Дальнейшая историческая эволюция России еще долгое время испытывала последствия пассионарного взрыва, произошедшего в период образования Московского государства. Цели и действия русских людей XVI века принципиально изменились по сравнению с поведением предшествовавших поколений московитов. Пассионарных людей стало много, а задача объединения и отстаивания рубежей страны была уже выполнена. И тогда пассионарные русские люди обрели новые цели жизни, новые императивы поведения. Мир стал тесен им, они перестали выполнять свои обязанности, и каждый из них захотел стать самим собой.
С объединением страны была достигнута политическая и экономическая стабильность. В деревнях можно было тихо-спокойно заниматься сельским хозяйством, платя оброк владельцам земли. Наибольший оброк получали служилые дворяне, так как у них крестьян было мало, а содержать коня и копьеносцев полагалось за свой счет; средний — бояре и минимальный — монастыри. Но богатая земля окупала любые затраты и любые налоги, и поэтому население Руси за первые 50 лет XVI века выросло в полтора раза, достигнув девяти миллионов человек.
Однако пассионарным молодым людям в деревне делать было нечего, им было там безумно скучно. Деревню предпочитали люди гармоничные — тихие, трудолюбивые, спокойные; они ничего не искали, но землю обрабатывали умело и налоги платили исправно. Пассионарии же стремились покинуть тихую деревню, руководствуясь идеей, сформулированной еще в Античности: «Случай пробегает мимо — блажен, кто схватил его за волосы». А в XVI веке в России сделать карьеру можно было только на государственной службе.

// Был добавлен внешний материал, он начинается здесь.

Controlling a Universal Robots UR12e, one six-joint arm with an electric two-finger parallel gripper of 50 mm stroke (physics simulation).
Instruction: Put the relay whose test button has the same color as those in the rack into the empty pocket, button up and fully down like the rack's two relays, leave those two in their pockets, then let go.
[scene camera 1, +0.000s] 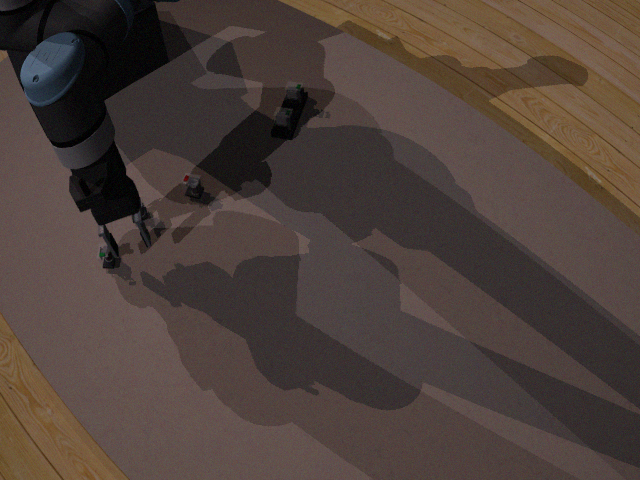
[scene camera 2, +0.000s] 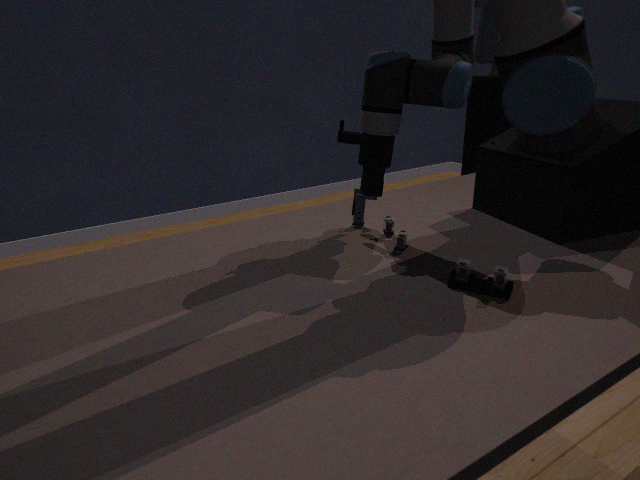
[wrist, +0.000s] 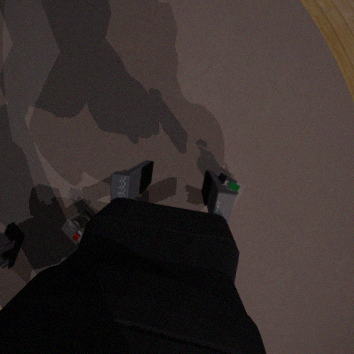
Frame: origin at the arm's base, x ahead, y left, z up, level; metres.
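Seen in the pictures: gripper, fingertip midpoint: (scene camera 1: 132, 246) (scene camera 2: 357, 218) (wrist: 177, 176); arm's base at its link origin: (scene camera 2: 559, 134).
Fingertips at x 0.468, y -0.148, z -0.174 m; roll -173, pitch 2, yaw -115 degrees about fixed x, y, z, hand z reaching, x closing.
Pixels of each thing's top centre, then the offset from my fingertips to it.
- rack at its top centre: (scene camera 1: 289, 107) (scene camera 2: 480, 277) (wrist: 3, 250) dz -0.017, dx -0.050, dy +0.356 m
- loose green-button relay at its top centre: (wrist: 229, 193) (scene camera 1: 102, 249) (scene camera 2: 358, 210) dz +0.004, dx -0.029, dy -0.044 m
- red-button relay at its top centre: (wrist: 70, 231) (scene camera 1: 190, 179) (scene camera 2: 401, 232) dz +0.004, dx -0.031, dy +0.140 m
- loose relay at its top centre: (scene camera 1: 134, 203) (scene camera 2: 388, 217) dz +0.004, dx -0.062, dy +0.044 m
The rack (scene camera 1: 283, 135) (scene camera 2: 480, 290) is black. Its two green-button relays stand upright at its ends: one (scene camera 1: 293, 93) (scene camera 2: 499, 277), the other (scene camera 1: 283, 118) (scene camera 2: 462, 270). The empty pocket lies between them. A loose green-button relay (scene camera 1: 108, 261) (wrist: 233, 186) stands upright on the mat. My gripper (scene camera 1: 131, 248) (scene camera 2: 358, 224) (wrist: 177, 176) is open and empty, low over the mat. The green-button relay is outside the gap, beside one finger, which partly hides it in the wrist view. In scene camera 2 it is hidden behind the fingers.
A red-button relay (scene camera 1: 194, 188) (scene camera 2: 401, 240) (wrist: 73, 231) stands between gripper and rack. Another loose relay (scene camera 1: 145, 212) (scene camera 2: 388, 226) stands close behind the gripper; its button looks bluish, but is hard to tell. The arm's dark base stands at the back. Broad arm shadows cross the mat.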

Надо сказать, что московские князья сами способствовал росту пассионарности в Москве. Так, Иван III решил, что мятежных новгородцев (а среди них пассионариев тоже было довольно много) следует перевезти в Москву, дабы за ними было легко наблюдать. С теми же целями перевезли на Москву и множество мелких «княжат» из-под Путивля, Чернигова Новгорода-Северского, Курска. Аналогичным образом поступил Иван III и с наиболее активными «удельными» князьями: мало ли что вытворит в Шуе князь Шуйский или в городе Одоеве князь Одоевский, а в государевой столице они под присмотром, тут «люди ходят». Решение это было вполне логичное, государственное, но привело оно, как всегда, вовсе не к тем результатам, на которые рассчитывали.